I had the privilege of conducting a study two years ago under the tutelage of Gimara Francis, President Emeritus of the Uganda Law Society, about the state of our judiciary.

I was struck by the homelessness of our Courts of Law, many of which are tenants and share spaces with restaurants, bars, boutiques, name it.

In the countryside, courts are often located in very ignoble and uninspiring but expensively rented structures. What and where are the symbols of our national pride and sovereignty if judges and state attorneys must walk dusty and bushy paths to dispense justice simply because we should not build permanent and dignified office structures for our government departments because they are not tradable/profitable—instead preferring to rent whatever shack or hovel is available?

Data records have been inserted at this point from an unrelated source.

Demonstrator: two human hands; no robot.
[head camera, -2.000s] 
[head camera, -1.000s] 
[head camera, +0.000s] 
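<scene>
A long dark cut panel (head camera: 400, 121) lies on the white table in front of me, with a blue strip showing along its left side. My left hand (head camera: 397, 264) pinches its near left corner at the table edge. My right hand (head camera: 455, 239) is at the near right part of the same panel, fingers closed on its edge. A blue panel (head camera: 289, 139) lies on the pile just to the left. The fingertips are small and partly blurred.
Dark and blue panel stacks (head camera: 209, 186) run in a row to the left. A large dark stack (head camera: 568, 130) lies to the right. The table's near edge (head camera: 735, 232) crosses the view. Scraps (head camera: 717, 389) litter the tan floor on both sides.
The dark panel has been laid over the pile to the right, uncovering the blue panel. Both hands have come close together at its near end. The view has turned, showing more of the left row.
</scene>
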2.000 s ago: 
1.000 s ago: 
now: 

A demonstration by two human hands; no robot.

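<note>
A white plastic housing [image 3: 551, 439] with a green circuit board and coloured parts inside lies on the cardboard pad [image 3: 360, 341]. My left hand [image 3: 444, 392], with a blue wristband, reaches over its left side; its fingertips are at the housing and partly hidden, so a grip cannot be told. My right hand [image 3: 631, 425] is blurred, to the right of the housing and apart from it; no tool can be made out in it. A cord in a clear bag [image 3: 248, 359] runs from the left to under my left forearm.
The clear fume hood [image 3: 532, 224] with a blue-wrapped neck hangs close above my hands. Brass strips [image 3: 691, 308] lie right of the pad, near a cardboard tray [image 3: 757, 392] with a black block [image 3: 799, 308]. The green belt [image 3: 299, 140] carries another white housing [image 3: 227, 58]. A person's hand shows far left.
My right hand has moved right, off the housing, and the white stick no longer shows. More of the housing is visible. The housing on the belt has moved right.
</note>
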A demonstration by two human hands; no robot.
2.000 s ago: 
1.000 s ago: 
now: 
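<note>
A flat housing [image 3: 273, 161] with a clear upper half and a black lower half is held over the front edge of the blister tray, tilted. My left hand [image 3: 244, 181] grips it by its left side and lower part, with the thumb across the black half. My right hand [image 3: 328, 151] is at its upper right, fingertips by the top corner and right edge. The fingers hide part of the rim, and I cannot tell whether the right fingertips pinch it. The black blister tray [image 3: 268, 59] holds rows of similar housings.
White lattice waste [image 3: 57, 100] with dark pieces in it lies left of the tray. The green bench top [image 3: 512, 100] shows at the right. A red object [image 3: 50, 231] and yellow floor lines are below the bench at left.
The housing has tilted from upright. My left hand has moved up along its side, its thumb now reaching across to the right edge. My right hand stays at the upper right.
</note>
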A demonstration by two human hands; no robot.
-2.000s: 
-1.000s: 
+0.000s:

Finally, a colleague, on a WhatsApp group chat poked holes into Mwenda’s calculus and I am convinced that it is important I share his views:

“Cost drift (overruns) happens after a project has started and this quantum only becomes fully clear after completion.

The rental expense saved is for the benefit of URA, but the tax revenue is received on behalf of the principal (Ministry of Finance, Planning and Economic Development) and so I would not offset the two as they accrue to different parties.

The assumption (by Mwenda) that rentals would be flat indefinitely in future is flawed; they tend to be adjusted for inflation.

Big real estate projects in many cities are funded by institutional investors. He did not mention at all that the URA Pension Fund is a core investor in that building. This is a third party to whom rentals would accrue. Most pension funds already have a sizeable exposure to Treasury Bills and would benefit from diversification to maintain stable income regardless of the seasons in the interest rates.

The Treasury Bill rates may have been at 15% gross of Withholding Tax, but they also go as low as 8% before deduction of 20% Withholding Tax. The outlook (if government had its way) would be for Treasury Bill rates to go down and stay low—yet rentals are more likely to go up, following inflation.”